ACTIVITY:
With every line kept intact, print the entries that appear below.

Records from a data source
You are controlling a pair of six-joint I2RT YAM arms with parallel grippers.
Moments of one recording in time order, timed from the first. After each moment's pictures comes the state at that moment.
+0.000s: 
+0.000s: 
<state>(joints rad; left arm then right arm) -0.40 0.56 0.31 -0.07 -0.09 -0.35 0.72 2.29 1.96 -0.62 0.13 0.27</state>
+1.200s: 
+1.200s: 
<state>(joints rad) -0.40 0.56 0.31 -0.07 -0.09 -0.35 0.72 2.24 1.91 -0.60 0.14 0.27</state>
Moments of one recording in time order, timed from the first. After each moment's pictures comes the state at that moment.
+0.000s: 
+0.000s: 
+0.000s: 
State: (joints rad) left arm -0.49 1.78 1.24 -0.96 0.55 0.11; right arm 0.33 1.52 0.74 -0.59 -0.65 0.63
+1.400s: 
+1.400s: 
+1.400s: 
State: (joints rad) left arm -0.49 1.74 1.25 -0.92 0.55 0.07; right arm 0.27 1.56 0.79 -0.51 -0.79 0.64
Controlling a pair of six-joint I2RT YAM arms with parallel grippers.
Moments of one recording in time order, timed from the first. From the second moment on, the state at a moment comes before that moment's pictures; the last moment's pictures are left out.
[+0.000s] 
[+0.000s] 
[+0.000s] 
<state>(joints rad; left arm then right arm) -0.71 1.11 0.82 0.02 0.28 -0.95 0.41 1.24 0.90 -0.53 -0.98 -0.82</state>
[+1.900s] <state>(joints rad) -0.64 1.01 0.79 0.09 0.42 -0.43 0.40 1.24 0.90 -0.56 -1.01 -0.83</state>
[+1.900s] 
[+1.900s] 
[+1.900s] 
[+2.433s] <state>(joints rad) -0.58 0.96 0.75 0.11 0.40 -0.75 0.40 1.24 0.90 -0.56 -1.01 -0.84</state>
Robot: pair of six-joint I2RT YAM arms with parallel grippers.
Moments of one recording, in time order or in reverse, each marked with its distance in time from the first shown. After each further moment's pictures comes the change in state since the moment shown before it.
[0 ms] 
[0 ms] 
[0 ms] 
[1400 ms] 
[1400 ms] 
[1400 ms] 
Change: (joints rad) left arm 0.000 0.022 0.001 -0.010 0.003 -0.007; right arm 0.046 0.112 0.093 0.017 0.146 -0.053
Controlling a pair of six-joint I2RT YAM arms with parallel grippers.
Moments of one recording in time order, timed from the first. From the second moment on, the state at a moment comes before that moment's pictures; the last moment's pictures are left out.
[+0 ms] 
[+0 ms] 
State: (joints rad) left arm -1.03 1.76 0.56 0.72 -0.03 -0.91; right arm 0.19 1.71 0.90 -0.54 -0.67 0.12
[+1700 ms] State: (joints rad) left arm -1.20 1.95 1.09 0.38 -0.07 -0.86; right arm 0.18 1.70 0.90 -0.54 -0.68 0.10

TASK RESULT:
You are controlling a pair of six-joint I2RT YAM arms with parallel grippers.
Moments of one recording in time order, timed from the first. After each moment's pictures comes the state at that moment.
+0.000s: 
+0.000s: 
<state>(joints rad; left arm then right arm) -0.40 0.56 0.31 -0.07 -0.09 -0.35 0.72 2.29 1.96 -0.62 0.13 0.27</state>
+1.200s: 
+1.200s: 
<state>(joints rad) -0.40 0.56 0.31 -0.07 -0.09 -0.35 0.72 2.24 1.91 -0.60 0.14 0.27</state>
Moments of one recording in time order, timed from the first. After each moment's pictures comes the state at that moment.
+0.000s: 
+0.000s: 
+0.000s: 
State: (joints rad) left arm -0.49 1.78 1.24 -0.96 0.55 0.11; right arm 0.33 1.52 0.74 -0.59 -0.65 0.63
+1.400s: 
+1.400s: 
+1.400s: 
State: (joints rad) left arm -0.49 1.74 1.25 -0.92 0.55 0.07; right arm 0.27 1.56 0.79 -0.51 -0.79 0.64
Controlling a pair of six-joint I2RT YAM arms with parallel grippers.
Moments of one recording in time order, timed from the first. From the second moment on, the state at a moment comes before that moment's pictures; the last moment's pictures are left out.
[+0.000s] 
[+0.000s] 
[+0.000s] 
<state>(joints rad; left arm then right arm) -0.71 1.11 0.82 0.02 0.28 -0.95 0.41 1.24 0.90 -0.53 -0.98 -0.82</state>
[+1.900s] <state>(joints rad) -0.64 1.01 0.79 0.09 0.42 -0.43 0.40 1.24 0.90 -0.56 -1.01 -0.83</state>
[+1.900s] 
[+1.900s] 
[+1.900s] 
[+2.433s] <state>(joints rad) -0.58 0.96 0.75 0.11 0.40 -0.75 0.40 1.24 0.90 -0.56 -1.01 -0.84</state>
Robot: pair of six-joint I2RT YAM arms with parallel grippers.
Moments of one recording, in time order or in reverse, each marked with its distance in time from the first shown. After each further moment's pictures comes the change in state since the moment shown before it.
[0 ms] 
[0 ms] 
[0 ms] 
[1400 ms] 
[1400 ms] 
[1400 ms] 
Change: (joints rad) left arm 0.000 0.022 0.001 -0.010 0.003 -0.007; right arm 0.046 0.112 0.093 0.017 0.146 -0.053
Controlling a pair of six-joint I2RT YAM arms with parallel grippers.
Moments of one recording in time order, timed from the first. From the second moment on, the state at a moment comes before that moment's pictures; the last moment's pictures are left out.
[+0 ms] 
[+0 ms] 
State: (joints rad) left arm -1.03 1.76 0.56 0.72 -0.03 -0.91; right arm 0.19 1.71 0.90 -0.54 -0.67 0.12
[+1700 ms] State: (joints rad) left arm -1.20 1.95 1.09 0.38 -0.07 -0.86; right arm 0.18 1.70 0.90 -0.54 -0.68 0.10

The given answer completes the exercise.